Assuming you have ArangoDeployment with name `myarangodb`, create CR:
```yaml
apiVersion: ml.arangodb.com/v1alpha1
kind: ArangoMLExtension
metadata:
name: myarangodb
spec:
storage:
name: myarangoml-storage # name of the ArangoMLStorage created on the previous step
deployment:
# you can add here: tolerations, nodeSelector, nodeAffinity, scheduler and many other parameters. See full CRD reference for details.
replicas: 1 # by default only one pod is running which contains containers for each component (prediction, training, project). You can scale it up or down.
prediction:
image: <prediction-image>
# you can configure various parameters for container running this component here. See full CRD reference for details.
project:
image: <projects-image>
# you can configure various parameters for container running this component here. See full CRD reference for details.
training:
image: <training-image>
# you can configure various parameters for container running this component here. See full CRD reference for details.
init: # configuration for Kubernetes Job running initial bootstrap of ArangoML for your cluster.
image: <init-image>
# you can add here: tolerations, nodeSelector, nodeAffinity, scheduler and many other parameters. See full CRD reference for details.
jobsTemplates:
prediction:
cpu:
image: <prediction-job-cpu image>
# you can configure various parameters for pod and container running this component here. See full CRD reference for details.
gpu:
image: <prediction-job-gpu image>
# you can configure various parameters for pod and container running this component here. See full CRD reference for details.
resources: # this ensures that pod will be scheduled on GPU-enabled node. Adjust for your environment if neccessary.
limits:
nvidia.com/gpu: "1"
requests:
nvidia.com/gpu: "1"
training:
cpu:
image: <training-cpu-image>
# you can configure various parameters for pod and container running this component here. See full CRD reference for details.
gpu:
image: <training-gpu-image>
# you can configure various parameters for pod and container running this component here. See full CRD reference for details.
resources: # this ensures that pod will be scheduled on GPU-enabled node. Adjust for your environment if neccessary.
limits:
nvidia.com/gpu: "1"
requests:
nvidia.com/gpu: "1"
```
4) After creation of CR, please wait a few minutes for ArangoML initialization to complete. You can check the status for ArangoMLExtension to see current state.
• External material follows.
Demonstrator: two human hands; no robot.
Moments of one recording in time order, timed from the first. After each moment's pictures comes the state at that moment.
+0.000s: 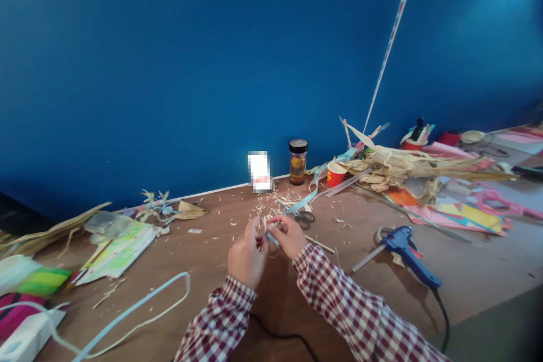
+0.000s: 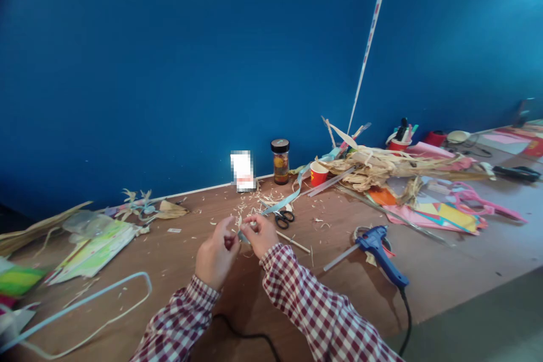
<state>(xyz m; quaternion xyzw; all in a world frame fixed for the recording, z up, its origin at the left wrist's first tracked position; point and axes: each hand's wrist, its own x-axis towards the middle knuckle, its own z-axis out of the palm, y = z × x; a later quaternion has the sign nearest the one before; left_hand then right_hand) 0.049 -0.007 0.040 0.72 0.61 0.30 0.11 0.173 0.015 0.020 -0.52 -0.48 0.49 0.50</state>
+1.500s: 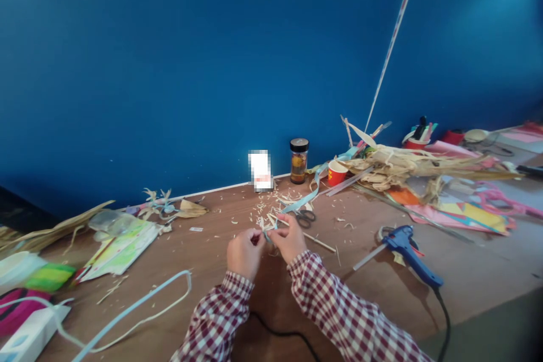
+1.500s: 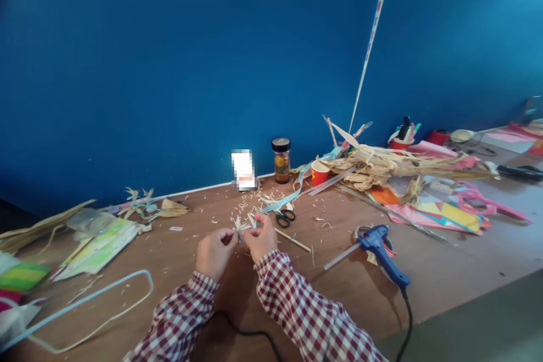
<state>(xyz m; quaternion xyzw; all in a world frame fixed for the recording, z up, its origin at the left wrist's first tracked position) 0.042 0.004 0.036 0.69 0.63 0.30 0.17 0.160 0.006 0.011 -0.57 -0.38 0.49 0.53</state>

Wait for condition `Ready` to be `True`:
```shell
kubectl describe arangomlextension myarangodb
```
```
# ...
status:
conditions:
name: Ready
value: True
```
5) ArangoML now is ready to use! Head to [ArangoML documentation](https://github.com/arangoml) for more details on usage.
**Please note** the ArangoML creates a new database in your ArangoDB cluster for storing meta-information about model training and predictions. Editing or removing this database can cause ArangoML to fail or operate in an unpredictable manner.